You can also search for files that have a certain number of links, with ‘-links’. Directories normally have at least two hard links; their . entry is the second one. If they have subdirectories, each of those also has a hard link called .. to its parent directory. The . and .. directory entries are not normally searched unless they are mentioned on the find command line.

possible solution:

oz123@debian:~/ $ find .  -type d  -links 2
./a/a2
./a/a3
./a/a1
./c
./a1/a31
./a1/a11
./a1/a12
./b/b1/b12
./b/b1/b3
./b/b1/b11/b21/b31
  • Can anyone provide a better solution (without using pipes and sed, this has be performant ...)
  • Will it work on any filesystem?
oz123
  • 517

4 Answers4

4

There is a bit more obvious option -empty:

find . -type d -empty

upd. Ok, you're right this way won't work with files in dirs.

So here it is a fixed file system undependable version:

find dtest/ -type d -exec sh -c "if [ \$(find {} -maxdepth 1 -type d | wc -l) -eq 1 ]; then echo {} ; fi" \;
rush
  • 27,403
3

As an addition to your own solution with -links, I want to just add that it will not work on filesystems that do not follow the Unix directory-link convention. From man find on option -noleaf these are at least CD-ROM, MS-DOS filesystems and AFS volume mount points.

For a reference, this question was already discussed with different solutions which are indeed slower and usually resort to piping to sed / awk and similar.

1

find . -type d -links 2 works on most filesystems, but not all. I don't think there's a way to know other than knowing which filesystem types have the property that directories contain a link to themselves. GNU find detects this dynamically (if it prints something out about “Automatically turning on find's -noleaf option”, you know your filesystem doesn't have this property). Most common filesystem types are ok, but not FAT or btrfs.

If you want to be sure, you'll have to test each directory. One way to do this is to invoke find again for each subdirectory.

find . -type d ! -exec sh -c '
   find "$1/." ! -name . -type d -prune | grep -q "^"' sh {} \; -print

(with GNU find, you can replace -prune with -print -quit to make it a bit more efficient).

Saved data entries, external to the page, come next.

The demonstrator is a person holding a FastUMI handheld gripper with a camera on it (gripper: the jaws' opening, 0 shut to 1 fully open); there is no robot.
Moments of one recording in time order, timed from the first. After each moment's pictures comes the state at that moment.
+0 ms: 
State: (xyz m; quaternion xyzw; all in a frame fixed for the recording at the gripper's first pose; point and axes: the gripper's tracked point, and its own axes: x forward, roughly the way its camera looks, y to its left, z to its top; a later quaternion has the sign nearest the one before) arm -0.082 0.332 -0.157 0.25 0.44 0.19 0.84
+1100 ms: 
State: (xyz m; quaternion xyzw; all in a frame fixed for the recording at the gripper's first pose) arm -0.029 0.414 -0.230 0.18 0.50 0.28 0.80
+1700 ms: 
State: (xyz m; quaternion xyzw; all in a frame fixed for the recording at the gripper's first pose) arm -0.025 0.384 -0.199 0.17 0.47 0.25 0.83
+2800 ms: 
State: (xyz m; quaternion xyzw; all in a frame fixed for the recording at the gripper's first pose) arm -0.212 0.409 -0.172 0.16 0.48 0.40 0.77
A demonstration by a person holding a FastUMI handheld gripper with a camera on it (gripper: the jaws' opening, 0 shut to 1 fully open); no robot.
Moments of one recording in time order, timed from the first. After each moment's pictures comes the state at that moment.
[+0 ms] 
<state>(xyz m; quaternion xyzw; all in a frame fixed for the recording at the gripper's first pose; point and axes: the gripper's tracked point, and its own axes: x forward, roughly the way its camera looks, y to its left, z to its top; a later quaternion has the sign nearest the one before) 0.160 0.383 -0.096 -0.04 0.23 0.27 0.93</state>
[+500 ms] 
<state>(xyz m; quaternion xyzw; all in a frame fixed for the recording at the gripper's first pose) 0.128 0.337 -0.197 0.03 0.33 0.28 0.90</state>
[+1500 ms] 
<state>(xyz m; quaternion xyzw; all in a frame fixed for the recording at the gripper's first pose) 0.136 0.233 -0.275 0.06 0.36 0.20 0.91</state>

Another way is to post-process the output of find. With find -depth, a leaf directory is one that does not follow a subdirectory of itself.

find . -depth -type d -print0 |
awk -v RS='\0' '
    substr(previous, 1, length($0) + 1) != $0 "/"
    { previous = $0 }
'
0

Try the following solution (should be Linux, Unix and OS X compatible):

find . -type d -execdir sh -c 'test -z "$(find "{}" -mindepth 1 -type d)" && echo $PWD/{}' ';'

It's similar approach to rush solution, but without any pipes.